Только отношения у молодых супругов были не совсем обычные. То ластятся, как два голубка, то ссорятся – дым коромыслом. Всё не могли определить: кто в доме хозяин… Правда, до оплеух, как в день знакомства, не доходило, но покоя не было – ни ему, ни ей. Задним умом Кравец понимал, что сам виноват во многом. Где надо бы настоять, уступал, а где следовало бы сдержать эмоции, был нетерпимым. Слабым оправданием служило, что не знал он, как должен вести себя мужчина в семье. Мать и отец разошлись, когда ему не исполнилось и трёх лет. Из такой же несостоявшейся семьи оказалась и Тамара. Вот и строили свои отношения методом проб и ошибок. И может, притёрлись бы когда-то, притерпелись, но однажды…
Кравец вернулся с учений на день раньше, чем обещал. Приехал поздно вечером, открыл дверь своим ключом. В прихожей споткнулся о чьи-то незнакомые ботинки. Боясь поверить очевидному, шагнул в спальню и первое, что увидел, – смятый Тамарин халат, обвивающий рукавами чужую рубашку…
– А-а-а-а! – не то застонал, не то взревел он и сорвал со спящих одеяло. Но драться не стал. – Одевайся, уходи! – бросил проснувшемуся и перепуганному парню.
– Что ты в нём нашла, в сморчке этом? – допытывался у жены, когда остались одни. Его переполняла обида, смешанная с жалостью: к себе – обманутому и к ней, бестолковой. "Даже сблудить так, чтобы никто об этом не знал, ума не хватило!"
Тамара, поначалу побледневшая и задрожавшая, пришла в себя и ответила вызывающе:
– Ты на себя посмотри, поэт-самоучка!
– Ну, ты и тварь! – Кравец хлопнул дверью и ушёл в офицерское общежитие.
– Ты даже за себя постоять не можешь! – упрекала Тамара, когда они помирились и сошлись вновь. – У тебя жену из-под носа уводят, а ты…

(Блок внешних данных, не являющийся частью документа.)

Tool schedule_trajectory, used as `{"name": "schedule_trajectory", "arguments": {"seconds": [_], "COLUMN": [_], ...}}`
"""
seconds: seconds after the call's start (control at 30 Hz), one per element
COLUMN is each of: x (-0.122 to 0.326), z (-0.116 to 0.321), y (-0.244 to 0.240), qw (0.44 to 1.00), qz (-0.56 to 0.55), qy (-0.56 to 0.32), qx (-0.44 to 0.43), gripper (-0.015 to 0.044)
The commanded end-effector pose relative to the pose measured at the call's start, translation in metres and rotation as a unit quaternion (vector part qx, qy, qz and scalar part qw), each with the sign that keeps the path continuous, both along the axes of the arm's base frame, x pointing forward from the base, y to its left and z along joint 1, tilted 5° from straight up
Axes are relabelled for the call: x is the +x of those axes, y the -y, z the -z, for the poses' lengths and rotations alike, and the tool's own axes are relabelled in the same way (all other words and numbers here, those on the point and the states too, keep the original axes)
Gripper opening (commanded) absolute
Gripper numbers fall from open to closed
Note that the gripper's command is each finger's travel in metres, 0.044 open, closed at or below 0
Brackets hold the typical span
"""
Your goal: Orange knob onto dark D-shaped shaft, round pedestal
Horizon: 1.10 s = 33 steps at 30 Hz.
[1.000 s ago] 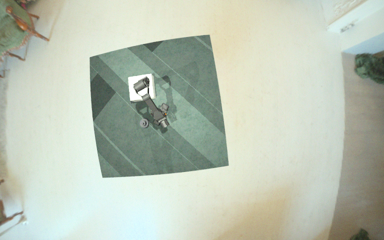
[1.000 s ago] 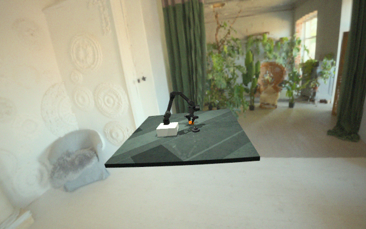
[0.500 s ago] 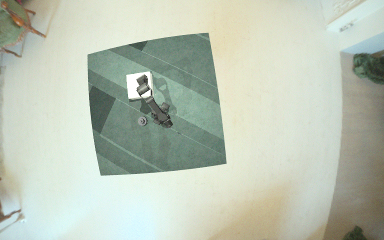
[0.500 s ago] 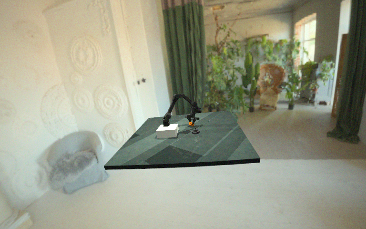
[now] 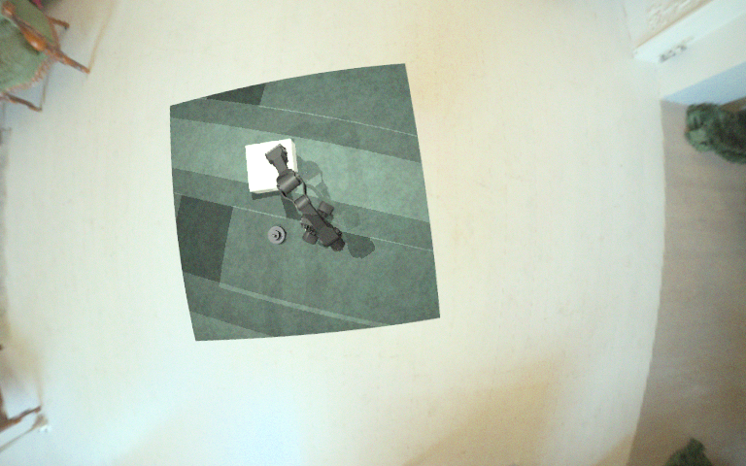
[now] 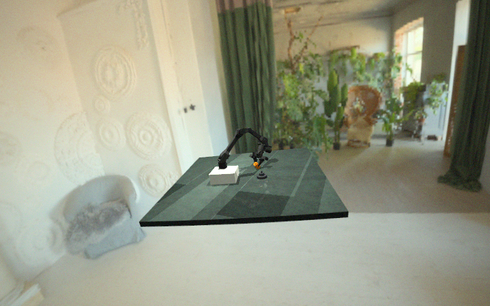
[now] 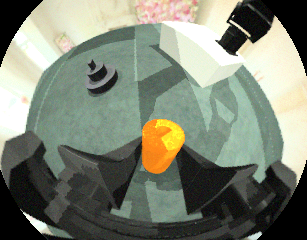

– Сучка не захочет, кобель не вскочит…
– Я тебе не сучка!
– А я не дурак из-за тебя кулаками махать!
– Ничего, ещё помашешь…
И точно. Пришлось Кравцу не раз махать кулаками. После тридцати Тамара как с цепи сорвалась. Приходила домой за полночь. "Дыша духами и туманами", так, кажется, у Блока. От неё пахло кабаком и чужими мужиками. Со вторым и третьим её любовником Кравец бился насмерть. Не помогло. Подал заявление на развод. Не развели. Сын был ещё маленьким. Потом смирился, не смирился, но заявлений больше не писал. Надо было поступать в академию, а кто же разведённого в ВПА примет? А дальше – повышение по службе. Значит, снова разводиться нельзя… Какой же ты замполит полка, когда с собственной женой справиться не можешь? Да и Тамара со временем стала умнее. Любовников в дом приводить перестала. Если и встречалась с ними, то где-то на стороне. Так и жили: под одной крышей, а будто бы и не в браке…
Нина Ивановна, конечно, догадывалась, что в семейной жизни сына что-то не так. Но с вопросами не лезла и советами не досаждала. Кравец ей ничего не рассказывал. Не хотел волновать. А Тамара вот не побоялась…
Чем могла мать так насолить Тамаре? Как вообще может женщина, которая сама мать, написать другой матери такое?